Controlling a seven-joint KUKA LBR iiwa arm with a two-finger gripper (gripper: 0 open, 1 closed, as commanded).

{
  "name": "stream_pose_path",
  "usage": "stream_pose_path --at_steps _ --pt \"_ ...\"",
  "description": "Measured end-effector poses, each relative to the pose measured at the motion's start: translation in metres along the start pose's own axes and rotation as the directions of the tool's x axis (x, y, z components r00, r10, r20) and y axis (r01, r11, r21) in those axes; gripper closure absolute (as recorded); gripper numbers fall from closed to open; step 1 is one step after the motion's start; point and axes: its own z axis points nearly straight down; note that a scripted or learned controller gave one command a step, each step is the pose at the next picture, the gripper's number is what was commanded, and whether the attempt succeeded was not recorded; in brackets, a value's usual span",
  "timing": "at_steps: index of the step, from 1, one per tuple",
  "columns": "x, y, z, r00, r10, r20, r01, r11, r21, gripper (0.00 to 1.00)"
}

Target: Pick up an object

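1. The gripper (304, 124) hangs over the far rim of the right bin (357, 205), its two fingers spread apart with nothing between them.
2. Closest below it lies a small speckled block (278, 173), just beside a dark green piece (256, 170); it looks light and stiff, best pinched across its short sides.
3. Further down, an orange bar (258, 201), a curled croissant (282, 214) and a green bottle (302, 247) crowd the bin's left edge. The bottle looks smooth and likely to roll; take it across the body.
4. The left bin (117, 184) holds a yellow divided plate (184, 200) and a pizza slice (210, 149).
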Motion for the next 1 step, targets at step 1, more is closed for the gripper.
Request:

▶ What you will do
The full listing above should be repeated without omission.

▶ Answer below
Controlling a seven-joint KUKA LBR iiwa arm with a two-finger gripper (gripper: 0 open, 1 closed, as commanded).

{
  "name": "stream_pose_path",
  "usage": "stream_pose_path --at_steps _ --pt \"_ ...\"",
  "description": "Measured end-effector poses, each relative to the pose measured at the motion's start: translation in metres along the start pose's own axes and rotation as the directions of the tool's x axis (x, y, z components r00, r10, r20) and y axis (r01, r11, r21) in those axes; gripper closure absolute (as recorded); gripper numbers fall from closed to open; step 1 is one step after the motion's start; point and axes: its own z axis points nearly straight down; note that a scripted or learned controller gave one command a step, each step is the pose at the next picture, the gripper's number is what was commanded, and whether the attempt succeeded was not recorded; in brackets, a value's usual span",
  "timing": "at_steps: index of the step, from 1, one per tuple",
  "columns": "x, y, z, r00, r10, r20, r01, r11, r21, gripper (0.00 to 1.00)"
}

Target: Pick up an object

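1. The gripper (304, 124) hangs over the far rim of the right bin (357, 205), its two fingers spread apart with nothing between them.
2. Closest below it lies a small speckled block (278, 173), just beside a dark green piece (256, 170); it looks light and stiff, best pinched across its short sides.
3. Further down, an orange bar (258, 201), a curled croissant (282, 214) and a green bottle (302, 247) crowd the bin's left edge. The bottle looks smooth and likely to roll; take it across the body.
4. The left bin (117, 184) holds a yellow divided plate (184, 200) and a pizza slice (210, 149).
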Motion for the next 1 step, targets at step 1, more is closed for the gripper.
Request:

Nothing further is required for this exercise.